» **Problem to solve**:
Word for word, restate every entry that follows.

» **The input**:
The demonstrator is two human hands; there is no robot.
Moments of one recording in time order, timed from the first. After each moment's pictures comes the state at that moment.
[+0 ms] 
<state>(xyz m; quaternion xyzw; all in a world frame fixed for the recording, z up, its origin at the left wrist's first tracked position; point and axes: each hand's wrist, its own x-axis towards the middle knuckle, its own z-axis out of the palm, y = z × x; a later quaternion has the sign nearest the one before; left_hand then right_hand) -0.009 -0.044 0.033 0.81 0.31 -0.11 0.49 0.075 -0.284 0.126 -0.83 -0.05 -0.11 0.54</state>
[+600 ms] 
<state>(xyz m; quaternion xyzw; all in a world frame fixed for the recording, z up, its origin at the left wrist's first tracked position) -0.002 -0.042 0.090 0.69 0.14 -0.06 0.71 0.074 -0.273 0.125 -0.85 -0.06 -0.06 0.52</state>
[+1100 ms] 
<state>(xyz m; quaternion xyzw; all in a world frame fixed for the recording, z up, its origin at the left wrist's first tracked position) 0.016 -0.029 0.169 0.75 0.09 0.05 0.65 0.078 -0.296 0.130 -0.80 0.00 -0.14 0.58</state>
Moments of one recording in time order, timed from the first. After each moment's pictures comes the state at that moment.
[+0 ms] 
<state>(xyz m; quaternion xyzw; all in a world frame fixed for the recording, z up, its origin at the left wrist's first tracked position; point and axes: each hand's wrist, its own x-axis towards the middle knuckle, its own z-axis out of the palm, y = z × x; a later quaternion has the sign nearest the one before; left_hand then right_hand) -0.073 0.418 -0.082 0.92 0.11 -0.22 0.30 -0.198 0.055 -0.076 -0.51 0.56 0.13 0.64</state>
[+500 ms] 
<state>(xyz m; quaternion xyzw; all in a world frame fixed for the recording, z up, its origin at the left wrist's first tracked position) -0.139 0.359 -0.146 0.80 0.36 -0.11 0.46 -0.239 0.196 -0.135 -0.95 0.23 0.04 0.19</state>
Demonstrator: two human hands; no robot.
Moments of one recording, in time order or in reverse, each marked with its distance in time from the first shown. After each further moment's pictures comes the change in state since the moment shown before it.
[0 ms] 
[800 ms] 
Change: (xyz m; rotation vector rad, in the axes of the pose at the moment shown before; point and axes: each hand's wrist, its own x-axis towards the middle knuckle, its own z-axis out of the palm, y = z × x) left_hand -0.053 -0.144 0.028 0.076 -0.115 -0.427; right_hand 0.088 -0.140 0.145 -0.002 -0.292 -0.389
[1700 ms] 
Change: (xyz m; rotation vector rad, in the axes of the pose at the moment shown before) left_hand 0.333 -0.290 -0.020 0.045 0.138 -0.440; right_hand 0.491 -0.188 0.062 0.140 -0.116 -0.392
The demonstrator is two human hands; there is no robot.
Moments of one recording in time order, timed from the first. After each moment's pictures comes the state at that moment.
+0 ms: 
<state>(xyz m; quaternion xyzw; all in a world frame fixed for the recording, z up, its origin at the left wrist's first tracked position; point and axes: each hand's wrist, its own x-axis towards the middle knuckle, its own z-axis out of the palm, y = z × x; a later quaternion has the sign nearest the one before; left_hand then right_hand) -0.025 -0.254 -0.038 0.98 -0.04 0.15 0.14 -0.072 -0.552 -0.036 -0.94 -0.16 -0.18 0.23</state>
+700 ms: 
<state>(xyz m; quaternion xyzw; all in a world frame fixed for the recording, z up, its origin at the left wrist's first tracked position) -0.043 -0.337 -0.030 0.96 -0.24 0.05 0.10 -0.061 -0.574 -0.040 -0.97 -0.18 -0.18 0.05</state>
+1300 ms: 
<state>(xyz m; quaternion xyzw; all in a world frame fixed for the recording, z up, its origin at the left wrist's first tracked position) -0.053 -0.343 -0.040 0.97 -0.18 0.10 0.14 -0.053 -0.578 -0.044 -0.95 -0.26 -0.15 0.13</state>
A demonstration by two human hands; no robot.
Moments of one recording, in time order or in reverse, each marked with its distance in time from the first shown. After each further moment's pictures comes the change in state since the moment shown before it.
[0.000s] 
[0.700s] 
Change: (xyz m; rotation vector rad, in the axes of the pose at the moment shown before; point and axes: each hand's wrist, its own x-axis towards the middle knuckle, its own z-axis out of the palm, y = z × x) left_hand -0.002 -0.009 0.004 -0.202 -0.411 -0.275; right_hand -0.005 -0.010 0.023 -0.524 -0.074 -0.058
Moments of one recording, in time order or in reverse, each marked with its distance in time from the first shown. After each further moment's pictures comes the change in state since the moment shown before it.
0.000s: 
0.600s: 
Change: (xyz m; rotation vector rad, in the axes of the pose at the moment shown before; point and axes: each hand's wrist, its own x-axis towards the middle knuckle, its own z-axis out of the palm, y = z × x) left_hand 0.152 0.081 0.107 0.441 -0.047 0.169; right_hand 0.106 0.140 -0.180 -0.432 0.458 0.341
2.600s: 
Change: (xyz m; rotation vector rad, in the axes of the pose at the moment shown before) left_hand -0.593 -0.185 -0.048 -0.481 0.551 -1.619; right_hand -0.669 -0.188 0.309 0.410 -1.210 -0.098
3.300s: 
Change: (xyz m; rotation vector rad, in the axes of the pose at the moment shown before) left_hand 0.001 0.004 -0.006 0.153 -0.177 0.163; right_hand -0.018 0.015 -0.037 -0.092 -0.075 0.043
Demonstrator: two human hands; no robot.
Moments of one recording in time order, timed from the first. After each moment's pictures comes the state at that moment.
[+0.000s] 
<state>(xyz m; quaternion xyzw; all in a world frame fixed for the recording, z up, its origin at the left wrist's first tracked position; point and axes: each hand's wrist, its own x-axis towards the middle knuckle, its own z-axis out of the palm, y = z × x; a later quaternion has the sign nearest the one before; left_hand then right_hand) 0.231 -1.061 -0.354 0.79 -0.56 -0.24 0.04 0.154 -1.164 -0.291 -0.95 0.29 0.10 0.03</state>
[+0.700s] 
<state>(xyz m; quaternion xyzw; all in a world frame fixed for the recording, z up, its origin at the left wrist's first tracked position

» **Response box**:
The demonstrator is two human hands; there is no robot.
Moments of one recording in time order, timed from the first. After each moment's pictures comes the state at that moment.
[+0 ms] 
<state>(xyz m; quaternion xyzw; all in a world frame fixed for the recording, z up, its origin at the left wrist's first tracked position; point and axes: each hand's wrist, its own x-axis towards the middle knuckle, its own z-axis out of the palm, y = z × x; a later quaternion has the sign nearest the one before; left_hand then right_hand) -0.009 -0.044 0.033 0.81 0.31 -0.11 0.49 0.075 -0.284 0.126 -0.83 -0.05 -0.11 0.54</state>
[+600 ms] 
<state>(xyz m; quaternion xyzw; all in a world frame fixed for the recording, z up, its origin at the left wrist's first tracked position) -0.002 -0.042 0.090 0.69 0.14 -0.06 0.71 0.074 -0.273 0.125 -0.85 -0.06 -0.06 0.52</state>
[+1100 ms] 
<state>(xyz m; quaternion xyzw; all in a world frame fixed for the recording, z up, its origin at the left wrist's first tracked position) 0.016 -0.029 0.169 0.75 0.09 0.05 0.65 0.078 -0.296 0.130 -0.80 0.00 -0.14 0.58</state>
Moments of one recording in time order, timed from the first. After each moment's pictures comes the state at that moment.
[+0 ms] 
<state>(xyz m; quaternion xyzw; all in a world frame fixed for the recording, z up, its origin at the left wrist's first tracked position; point and axes: each hand's wrist, its own x-axis towards the middle knuckle, its own z-axis out of the palm, y = z × x; a later quaternion has the sign nearest the one before; left_hand then right_hand) -0.073 0.418 -0.082 0.92 0.11 -0.22 0.30 -0.198 0.055 -0.076 -0.51 0.56 0.13 0.64</state>
[+500 ms] 
<state>(xyz m; quaternion xyzw; all in a world frame fixed for the recording, z up, its origin at the left wrist's first tracked position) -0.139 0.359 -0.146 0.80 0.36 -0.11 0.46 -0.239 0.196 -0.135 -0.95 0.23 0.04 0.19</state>
Demonstrator: two human hands; no robot.
Moments of one recording, in time order or in reverse, each marked with its distance in time from the first shown. After each further moment's pictures comes the change in state since the moment shown before it.
[0 ms] 
[800 ms] 
Change: (xyz m; rotation vector rad, in the axes of the pose at the moment shown before; point and axes: each hand's wrist, its own x-axis towards the middle knuckle, its own z-axis out of the palm, y = z × x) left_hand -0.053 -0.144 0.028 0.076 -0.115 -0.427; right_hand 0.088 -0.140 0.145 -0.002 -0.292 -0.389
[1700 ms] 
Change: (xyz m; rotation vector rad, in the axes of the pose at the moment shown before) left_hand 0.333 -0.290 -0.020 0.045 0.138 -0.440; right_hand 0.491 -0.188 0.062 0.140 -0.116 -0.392
The demonstrator is two human hands; there is no robot.
Moments of one recording in time order, timed from the first. After each moment's pictures comes the state at that moment.
+0 ms: 
<state>(xyz m; quaternion xyzw; all in a world frame fixed for the recording, z up, its origin at the left wrist's first tracked position; point and axes: each hand's wrist, its own x-axis towards the middle knuckle, its own z-axis out of the palm, y = z × x; a later quaternion has the sign nearest the one before; left_hand then right_hand) -0.025 -0.254 -0.038 0.98 -0.04 0.15 0.14 -0.072 -0.552 -0.036 -0.94 -0.16 -0.18 0.23</state>
+700 ms: 
<state>(xyz m; quaternion xyzw; all in a world frame fixed for the recording, z up, its origin at the left wrist's first tracked position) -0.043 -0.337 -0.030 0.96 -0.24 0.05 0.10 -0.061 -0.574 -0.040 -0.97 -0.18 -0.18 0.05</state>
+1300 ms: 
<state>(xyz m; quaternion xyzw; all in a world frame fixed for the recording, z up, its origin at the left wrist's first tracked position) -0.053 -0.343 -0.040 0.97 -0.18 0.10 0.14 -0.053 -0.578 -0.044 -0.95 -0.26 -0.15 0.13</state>
A demonstration by two human hands; no robot.
Moments of one recording, in time order or in reverse, each marked with its distance in time from the first shown. After each further moment's pictures comes the change in state since the moment shown before it.
[0.000s] 
[0.700s] 
Change: (xyz m; rotation vector rad, in the axes of the pose at the moment shown before; point and axes: each hand's wrist, its own x-axis towards the middle knuckle, its own z-axis out of the palm, y = z × x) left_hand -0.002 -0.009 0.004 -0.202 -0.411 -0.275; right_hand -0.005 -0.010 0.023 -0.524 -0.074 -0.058
Moments of one recording, in time order or in reverse, each marked with its distance in time from the first shown. After each further moment's pictures comes the change in state since the moment shown before it.
0.000s: 
0.600s: 
Change: (xyz m; rotation vector rad, in the axes of the pose at the moment shown before; point and axes: each hand's wrist, its own x-axis towards the middle knuckle, its own z-axis out of the palm, y = z × x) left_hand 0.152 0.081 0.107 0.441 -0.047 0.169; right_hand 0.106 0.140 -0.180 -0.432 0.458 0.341
2.600s: 
Change: (xyz m; rotation vector rad, in the axes of the pose at the moment shown before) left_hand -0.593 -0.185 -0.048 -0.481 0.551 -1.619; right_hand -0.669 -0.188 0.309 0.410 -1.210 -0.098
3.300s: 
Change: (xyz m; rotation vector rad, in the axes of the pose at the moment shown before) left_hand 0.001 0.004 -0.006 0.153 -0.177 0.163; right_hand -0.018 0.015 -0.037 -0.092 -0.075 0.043
Demonstrator: two human hands; no robot.
Moments of one recording in time order, timed from the first. After each moment's pictures comes the state at that moment.
[+0.000s] 
<state>(xyz m; quaternion xyzw; all in a world frame fixed for the recording, z up, its origin at the left wrist's first tracked position; point and axes: each hand's wrist, its own x-axis towards the middle knuckle, its own z-axis out of the palm, y = z × x; a later quaternion has the sign nearest the one before; left_hand then right_hand) 0.231 -1.061 -0.354 0.79 -0.56 -0.24 0.04 0.154 -1.164 -0.291 -0.95 0.29 0.10 0.03</state>
[+0.700s] 
<state>(xyz m; quaternion xyzw; all in a world frame fixed for the recording, z up, its origin at the left wrist's first tracked position

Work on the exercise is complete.